Religious tensions can be intense

Tensions between the increasingly popular Evangelical Protestant movement and Catholic churches are strong, at times.   This phenomenon has been particularly acute in San Juan Chamula, a small indigenous town outside San Cristobal.  The town was at the center of the 1994 Zapatista uprising, which campaigned for the rights of indigenous people. 

Social and religious warfare between Indian converts to Evangelical Protestant religions and adherents of a traditional Indian form of Roman Catholicism hit a high point in the 1990's.  Scores of people were injured during open clashes between the groups.

The municipal president of San Juan Chamula, Domingo Lopez Gonzalez, oversees 148 communities within the area.  He tells VOA religious problems between Evangelicals and Catholics persist in a number of the small communities.  But, he says San Juan Chamula, itself, has no problems because people are allowed to worship as they wish. 

Gonzalez and two other political leaders enter the Church of Saint John the Baptist, which dominates the Central Plaza. 

The men, who are wearing heavy white sheepskin ponchos, stand at the back of the church and chant a prayer in Tzotzil, one of seven Mayan languages spoken in Chiapas.  The chant is hypnotic in its repetitive insistence.  The dimly lit church is illuminated by hundreds of candles.  The thick, sweet smell of incense wafts upwards from burning cups.

Groups of people form small circles.  Some kneel before floral offerings.  Some pray and sing in a strange fusion of ancient Mayan tradition and Catholic practice.  Some swig moonshine.  Others imbibe from large bottles of Coca Cola because belching is believed to expel evil spirits.

Many people hold small animals.  The disquieting sound of periodic screeches from chickens, ready for slaughter, punctuates the air.

Catholicism mixes with ancient Mayan religion

San Cristobal Tourist Officer Citalli Bendana Castilla says the church is the only one in Mexico that practices this peculiar blend of Catholicism and ancient Mayan religion.  She says people pray and sacrifice animals to the saints to provide them with good health or to ward off the evil eye and bad spells.

"They believe that if they kill the animal, they can be helped," Castilla explained.

REPORTER: "Do they kill the animal here?"
CASTILLA: "Sure, sure.

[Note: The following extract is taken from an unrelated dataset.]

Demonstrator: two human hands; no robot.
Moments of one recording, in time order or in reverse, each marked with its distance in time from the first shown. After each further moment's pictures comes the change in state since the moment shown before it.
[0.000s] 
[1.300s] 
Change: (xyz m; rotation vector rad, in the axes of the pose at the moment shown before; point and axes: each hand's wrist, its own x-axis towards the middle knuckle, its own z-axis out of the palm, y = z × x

They kill it here."
REPORTER: What sort of animals are sacrificed?"
CASTILLA: Normally, the dog, chicken, dogs and cats. The white chicken or black chicken. It depends on the problem."

The Spanish conquered the region in the 16th Century.  The invaders brought their Catholic religion to the native people.  Although the Mayans accepted the new European faith, they infused it with symbols of their own ancient beliefs. 

The Mayans found it easy to adopt the cross.  They note that, before the conquest and before Christ, the cross was symbolic of the ceiba tree, which the ancient Maya believed stood at the center of the universe.